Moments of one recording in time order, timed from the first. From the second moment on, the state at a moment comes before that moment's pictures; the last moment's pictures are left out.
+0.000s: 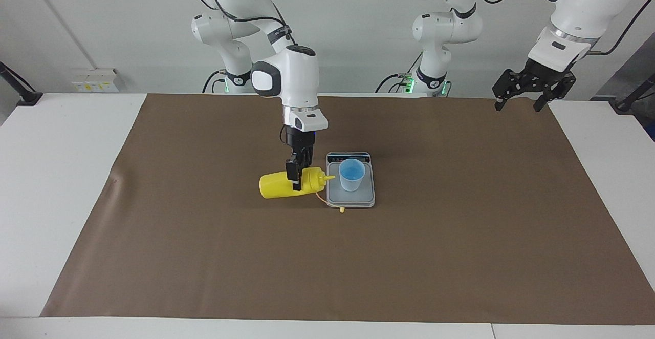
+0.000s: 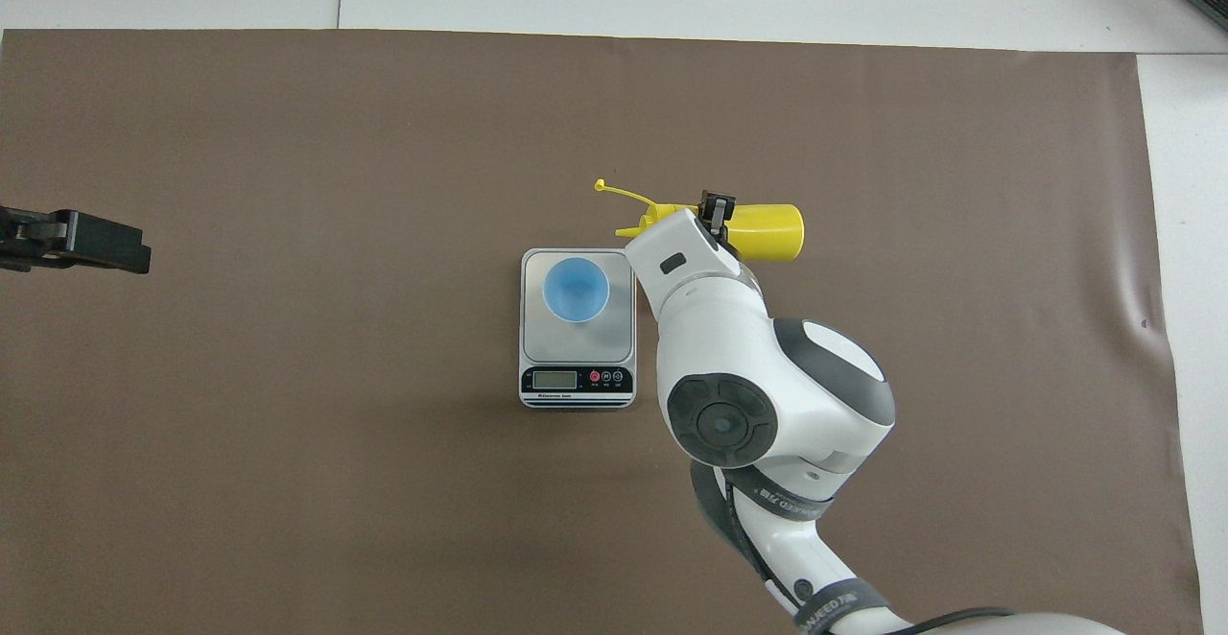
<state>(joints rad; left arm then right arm) -0.03 -0.04 -0.05 -1.57 -0.01 1.56 0.00 0.43 0.18 0.09 -2.00 -0.78 2.55 -0.33</state>
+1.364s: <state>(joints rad) -0.03 -0.04 -0.05 -1.57 -0.01 1.56 0.00 0.66 0.25 0.09 -1.94 -1.27 2.21 -0.33</state>
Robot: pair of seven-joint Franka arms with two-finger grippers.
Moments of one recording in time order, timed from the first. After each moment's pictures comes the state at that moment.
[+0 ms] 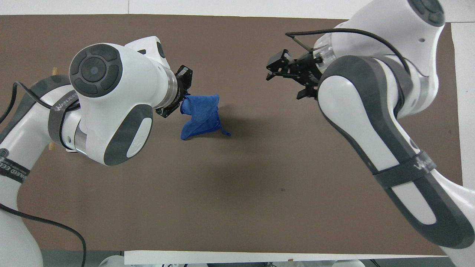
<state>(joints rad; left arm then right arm) -0.62 0.15 0.05 -1.75 -0.01 2.08 -1.45 -0.05 0.27 0.30 -1.55 0.22 1.81 0.50</state>
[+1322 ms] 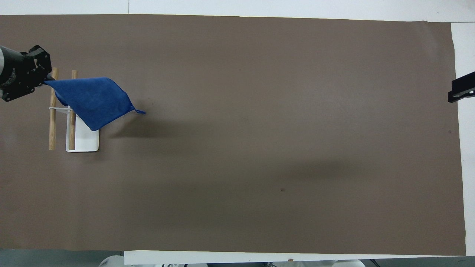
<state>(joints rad) -0.17 0.00 0.07 -1.73 0.06 1.88 -0.89 -0.15 0.04 0.08 -1.43 -0.10 1.41 0.04</state>
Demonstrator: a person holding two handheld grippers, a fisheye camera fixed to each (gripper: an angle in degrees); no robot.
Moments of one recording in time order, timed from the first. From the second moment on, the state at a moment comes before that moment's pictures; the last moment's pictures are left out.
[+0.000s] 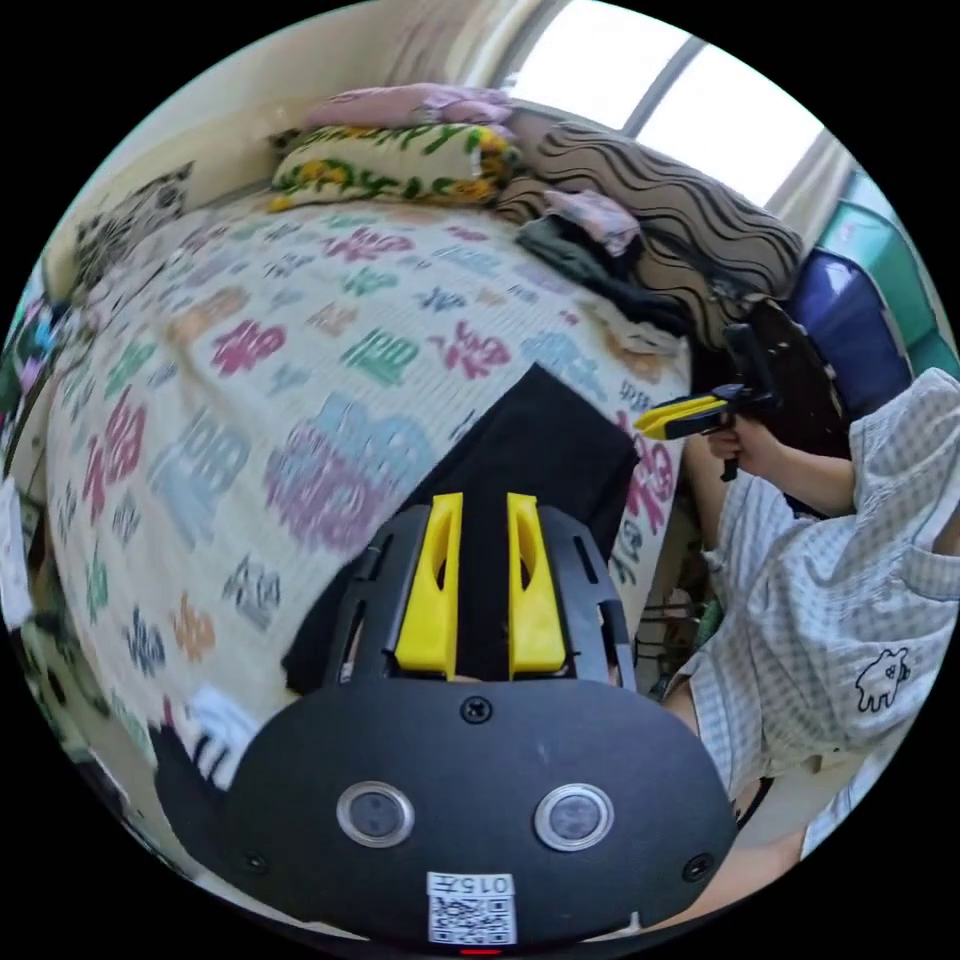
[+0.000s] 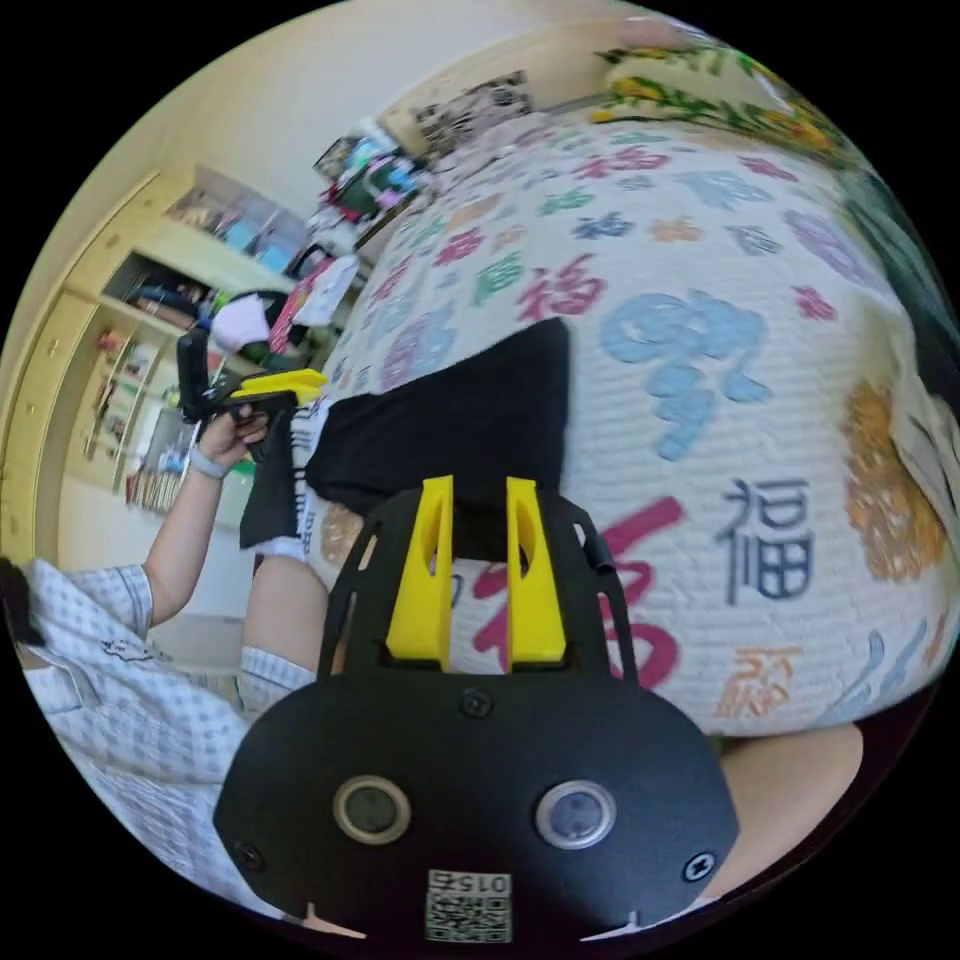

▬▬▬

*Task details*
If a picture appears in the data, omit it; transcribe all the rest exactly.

*Result for this task*
Moments of one recording in time order, timed from the first. From the second moment on, the state at a moment comes before that moment's pictures; the last moment's pictures are left out.
+0.000s: 
+0.000s: 
<state>(joints rad; left arm then right arm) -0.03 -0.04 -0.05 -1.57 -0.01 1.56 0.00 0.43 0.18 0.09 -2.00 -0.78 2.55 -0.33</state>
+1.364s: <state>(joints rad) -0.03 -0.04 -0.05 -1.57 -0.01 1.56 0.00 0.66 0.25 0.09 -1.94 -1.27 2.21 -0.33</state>
Robot: pair of seven-joint Franka arms with two-finger grippers.
Moments of one recording in time order, timed from the first. After each moment's pictures comes the state at that moment.
[+0 ms] 
<state>(joints rad; left arm then right arm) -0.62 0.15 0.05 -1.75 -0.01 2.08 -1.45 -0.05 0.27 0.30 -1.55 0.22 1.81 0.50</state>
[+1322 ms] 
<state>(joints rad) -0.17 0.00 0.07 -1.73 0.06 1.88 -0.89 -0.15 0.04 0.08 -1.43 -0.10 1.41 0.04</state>
Demonstrator: a person holding two handheld grippers, a fisheye camera fixed to each (gripper: an angle in degrees); no robot.
Moments of one recording in time order, timed from the first. From the second moment on, the state at a moment comes before that moment's pictures; the last moment's pictures are left out.
[+0.000s] 
[+0.000s] 

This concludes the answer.